Records from a dataset:
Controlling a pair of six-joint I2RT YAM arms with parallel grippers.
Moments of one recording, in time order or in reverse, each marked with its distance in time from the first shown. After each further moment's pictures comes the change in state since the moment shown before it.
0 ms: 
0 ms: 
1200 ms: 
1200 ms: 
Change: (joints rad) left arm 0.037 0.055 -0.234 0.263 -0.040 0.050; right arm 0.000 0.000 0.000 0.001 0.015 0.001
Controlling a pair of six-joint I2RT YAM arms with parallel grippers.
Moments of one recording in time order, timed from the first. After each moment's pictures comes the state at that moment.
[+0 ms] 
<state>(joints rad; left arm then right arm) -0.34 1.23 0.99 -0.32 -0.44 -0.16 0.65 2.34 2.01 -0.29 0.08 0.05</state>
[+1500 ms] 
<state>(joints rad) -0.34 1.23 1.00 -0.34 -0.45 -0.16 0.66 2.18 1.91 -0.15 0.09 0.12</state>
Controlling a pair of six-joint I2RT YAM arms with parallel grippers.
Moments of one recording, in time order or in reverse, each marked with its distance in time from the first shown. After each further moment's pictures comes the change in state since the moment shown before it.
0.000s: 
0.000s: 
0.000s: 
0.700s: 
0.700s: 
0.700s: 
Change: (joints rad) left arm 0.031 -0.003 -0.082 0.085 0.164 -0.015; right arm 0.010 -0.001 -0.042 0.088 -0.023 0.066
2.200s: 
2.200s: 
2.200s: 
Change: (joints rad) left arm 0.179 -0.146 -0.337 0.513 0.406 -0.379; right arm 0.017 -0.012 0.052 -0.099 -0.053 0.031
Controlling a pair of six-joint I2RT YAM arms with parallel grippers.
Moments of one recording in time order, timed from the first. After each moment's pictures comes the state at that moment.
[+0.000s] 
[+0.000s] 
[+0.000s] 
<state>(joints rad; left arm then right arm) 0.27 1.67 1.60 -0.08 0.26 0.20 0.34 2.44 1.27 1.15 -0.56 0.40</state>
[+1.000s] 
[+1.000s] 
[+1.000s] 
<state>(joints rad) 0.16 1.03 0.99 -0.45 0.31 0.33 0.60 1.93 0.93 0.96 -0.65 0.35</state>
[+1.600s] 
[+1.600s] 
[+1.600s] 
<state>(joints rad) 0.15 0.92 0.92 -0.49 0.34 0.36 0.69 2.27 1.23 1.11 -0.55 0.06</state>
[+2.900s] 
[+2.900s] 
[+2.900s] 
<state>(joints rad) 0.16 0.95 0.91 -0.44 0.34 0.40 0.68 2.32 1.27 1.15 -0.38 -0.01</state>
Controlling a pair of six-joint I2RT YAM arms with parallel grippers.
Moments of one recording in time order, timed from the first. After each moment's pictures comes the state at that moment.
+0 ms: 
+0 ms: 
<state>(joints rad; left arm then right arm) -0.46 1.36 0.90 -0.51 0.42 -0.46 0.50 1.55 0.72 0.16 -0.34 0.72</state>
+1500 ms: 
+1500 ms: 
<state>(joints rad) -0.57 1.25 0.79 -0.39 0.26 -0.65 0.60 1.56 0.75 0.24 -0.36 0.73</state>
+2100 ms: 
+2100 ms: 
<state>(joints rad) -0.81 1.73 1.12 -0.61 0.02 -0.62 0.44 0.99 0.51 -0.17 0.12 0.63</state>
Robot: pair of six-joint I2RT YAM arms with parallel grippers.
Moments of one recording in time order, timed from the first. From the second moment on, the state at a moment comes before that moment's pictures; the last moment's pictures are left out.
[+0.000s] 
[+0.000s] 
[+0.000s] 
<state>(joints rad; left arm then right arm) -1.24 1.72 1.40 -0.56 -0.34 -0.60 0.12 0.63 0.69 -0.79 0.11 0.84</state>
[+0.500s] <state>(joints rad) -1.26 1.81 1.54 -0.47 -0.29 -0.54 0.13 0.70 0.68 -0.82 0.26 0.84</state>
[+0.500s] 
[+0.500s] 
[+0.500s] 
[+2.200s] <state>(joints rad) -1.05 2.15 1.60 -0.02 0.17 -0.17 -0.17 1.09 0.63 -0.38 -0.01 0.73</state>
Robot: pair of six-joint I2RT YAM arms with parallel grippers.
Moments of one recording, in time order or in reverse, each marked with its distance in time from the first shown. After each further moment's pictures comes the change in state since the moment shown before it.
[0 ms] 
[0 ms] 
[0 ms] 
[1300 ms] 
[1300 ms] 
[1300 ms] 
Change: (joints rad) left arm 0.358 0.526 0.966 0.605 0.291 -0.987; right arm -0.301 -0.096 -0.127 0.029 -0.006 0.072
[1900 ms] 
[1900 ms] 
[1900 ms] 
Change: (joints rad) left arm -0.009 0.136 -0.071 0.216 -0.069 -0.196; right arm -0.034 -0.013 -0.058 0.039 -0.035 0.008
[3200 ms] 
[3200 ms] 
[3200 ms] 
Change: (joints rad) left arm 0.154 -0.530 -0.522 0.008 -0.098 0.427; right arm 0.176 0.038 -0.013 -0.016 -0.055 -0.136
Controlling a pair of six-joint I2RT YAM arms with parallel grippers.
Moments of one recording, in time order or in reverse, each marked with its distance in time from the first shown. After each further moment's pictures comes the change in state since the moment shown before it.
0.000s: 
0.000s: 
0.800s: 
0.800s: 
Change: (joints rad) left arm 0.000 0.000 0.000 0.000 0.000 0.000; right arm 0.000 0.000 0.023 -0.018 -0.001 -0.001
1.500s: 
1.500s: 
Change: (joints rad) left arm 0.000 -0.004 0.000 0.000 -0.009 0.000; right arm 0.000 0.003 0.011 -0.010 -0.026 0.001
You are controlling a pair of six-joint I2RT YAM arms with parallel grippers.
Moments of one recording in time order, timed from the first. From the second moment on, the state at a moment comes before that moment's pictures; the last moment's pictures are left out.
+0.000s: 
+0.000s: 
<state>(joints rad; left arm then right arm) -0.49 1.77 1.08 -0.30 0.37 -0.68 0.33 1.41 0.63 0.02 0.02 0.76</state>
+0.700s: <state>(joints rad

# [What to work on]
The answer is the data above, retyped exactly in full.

# [Your solution]
Controlling a pair of six-joint I2RT YAM arms with parallel grippers.
Moments of one recording, in time order or in reverse, each marked with its distance in time from the first shown. After each further moment's pictures comes the change in state since the moment shown before it.
0 ms: 
0 ms: 
1200 ms: 
1200 ms: 
Change: (joints rad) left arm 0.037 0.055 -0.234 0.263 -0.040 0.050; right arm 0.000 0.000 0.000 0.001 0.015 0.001
Controlling a pair of six-joint I2RT YAM arms with parallel grippers.
Moments of one recording in time order, timed from the first. After each moment's pictures comes the state at that moment.
[+0 ms] 
<state>(joints rad; left arm then right arm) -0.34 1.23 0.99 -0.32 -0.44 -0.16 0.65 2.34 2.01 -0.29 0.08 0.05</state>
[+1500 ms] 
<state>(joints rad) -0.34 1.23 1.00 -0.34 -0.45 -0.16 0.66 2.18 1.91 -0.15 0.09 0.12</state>
Controlling a pair of six-joint I2RT YAM arms with parallel grippers.
Moments of one recording, in time order or in reverse, each marked with its distance in time from the first shown. After each further moment's pictures comes the change in state since the moment shown before it.
0.000s: 
0.000s: 
0.000s: 
0.700s: 
0.700s: 
0.700s: 
Change: (joints rad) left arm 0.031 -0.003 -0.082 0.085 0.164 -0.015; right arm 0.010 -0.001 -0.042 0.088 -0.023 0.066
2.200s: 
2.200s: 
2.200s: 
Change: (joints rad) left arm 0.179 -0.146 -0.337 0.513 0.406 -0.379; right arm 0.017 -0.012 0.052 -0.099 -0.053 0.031
Controlling a pair of six-joint I2RT YAM arms with parallel grippers.
Moments of one recording in time order, timed from the first. After each moment's pictures comes the state at that moment.
[+0.000s] 
[+0.000s] 
[+0.000s] 
<state>(joints rad; left arm then right arm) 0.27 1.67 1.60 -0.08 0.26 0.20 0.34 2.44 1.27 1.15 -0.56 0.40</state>
[+1.000s] 
[+1.000s] 
[+1.000s] 
<state>(joints rad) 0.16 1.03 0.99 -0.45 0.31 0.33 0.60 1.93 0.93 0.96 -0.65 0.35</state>
[+1.600s] 
[+1.600s] 
[+1.600s] 
<state>(joints rad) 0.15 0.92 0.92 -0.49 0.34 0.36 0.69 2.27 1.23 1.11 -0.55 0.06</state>
[+2.900s] 
[+2.900s] 
[+2.900s] 
<state>(joints rad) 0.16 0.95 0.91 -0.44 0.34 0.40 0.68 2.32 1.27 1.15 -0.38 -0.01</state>
Controlling a pair of six-joint I2RT YAM arms with parallel grippers.
Moments of one recording in time order, timed from the first. After each moment's pictures comes the state at that moment.
+0 ms: 
+0 ms: 
<state>(joints rad; left arm then right arm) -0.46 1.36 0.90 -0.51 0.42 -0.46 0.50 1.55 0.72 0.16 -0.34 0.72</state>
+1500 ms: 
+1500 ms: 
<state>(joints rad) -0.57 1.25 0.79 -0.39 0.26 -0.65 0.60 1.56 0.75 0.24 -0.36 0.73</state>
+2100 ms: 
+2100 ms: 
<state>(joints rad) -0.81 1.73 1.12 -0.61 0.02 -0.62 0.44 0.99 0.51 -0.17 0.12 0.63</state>
Robot: pair of six-joint I2RT YAM arms with parallel grippers.
Moments of one recording in time order, timed from the first. From the second moment on, the state at a moment comes before that moment's pictures; the last moment's pictures are left out.
[+0.000s] 
[+0.000s] 
[+0.000s] 
<state>(joints rad; left arm then right arm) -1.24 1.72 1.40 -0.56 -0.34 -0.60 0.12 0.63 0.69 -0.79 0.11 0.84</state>
[+0.500s] <state>(joints rad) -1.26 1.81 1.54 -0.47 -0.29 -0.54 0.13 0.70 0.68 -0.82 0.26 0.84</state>
[+0.500s] 
[+0.500s] 
[+0.500s] 
[+2.200s] <state>(joints rad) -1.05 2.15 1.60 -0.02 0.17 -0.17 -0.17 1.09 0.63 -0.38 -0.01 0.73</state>
Robot: pair of six-joint I2RT YAM arms with parallel grippers.
Moments of one recording, in time order or in reverse, each marked with its distance in time from the first shown. After each further moment's pictures comes the change in state since the moment shown before it.
[0 ms] 
[0 ms] 
[0 ms] 
[1300 ms] 
[1300 ms] 
[1300 ms] 
Change: (joints rad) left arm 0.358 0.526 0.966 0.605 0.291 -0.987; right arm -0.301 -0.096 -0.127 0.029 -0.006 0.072
[1900 ms] 
[1900 ms] 
[1900 ms] 
Change: (joints rad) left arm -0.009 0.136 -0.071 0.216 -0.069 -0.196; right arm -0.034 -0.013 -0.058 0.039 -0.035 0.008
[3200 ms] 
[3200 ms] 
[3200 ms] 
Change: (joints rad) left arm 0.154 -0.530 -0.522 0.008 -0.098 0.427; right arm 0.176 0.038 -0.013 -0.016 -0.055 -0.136
Controlling a pair of six-joint I2RT YAM arms with parallel grippers.
Moments of one recording, in time order or in reverse, each marked with its distance in time from the first shown. After each further moment's pictures comes the change in state since the moment shown before it.
0.000s: 
0.000s: 
0.800s: 
0.800s: 
Change: (joints rad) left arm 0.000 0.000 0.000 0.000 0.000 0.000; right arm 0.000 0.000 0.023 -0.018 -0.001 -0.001
1.500s: 
1.500s: 
Change: (joints rad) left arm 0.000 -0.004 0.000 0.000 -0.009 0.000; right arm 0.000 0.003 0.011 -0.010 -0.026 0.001
You are controlling a pair of six-joint I2RT YAM arms with parallel grippers.
Moments of one recording in time order, timed from the first. From the second moment on, the state at a moment comes before that moment's pictures; the last moment's pictures are left out.
+0.000s: 
+0.000s: 
<state>(joints rad; left arm then right arm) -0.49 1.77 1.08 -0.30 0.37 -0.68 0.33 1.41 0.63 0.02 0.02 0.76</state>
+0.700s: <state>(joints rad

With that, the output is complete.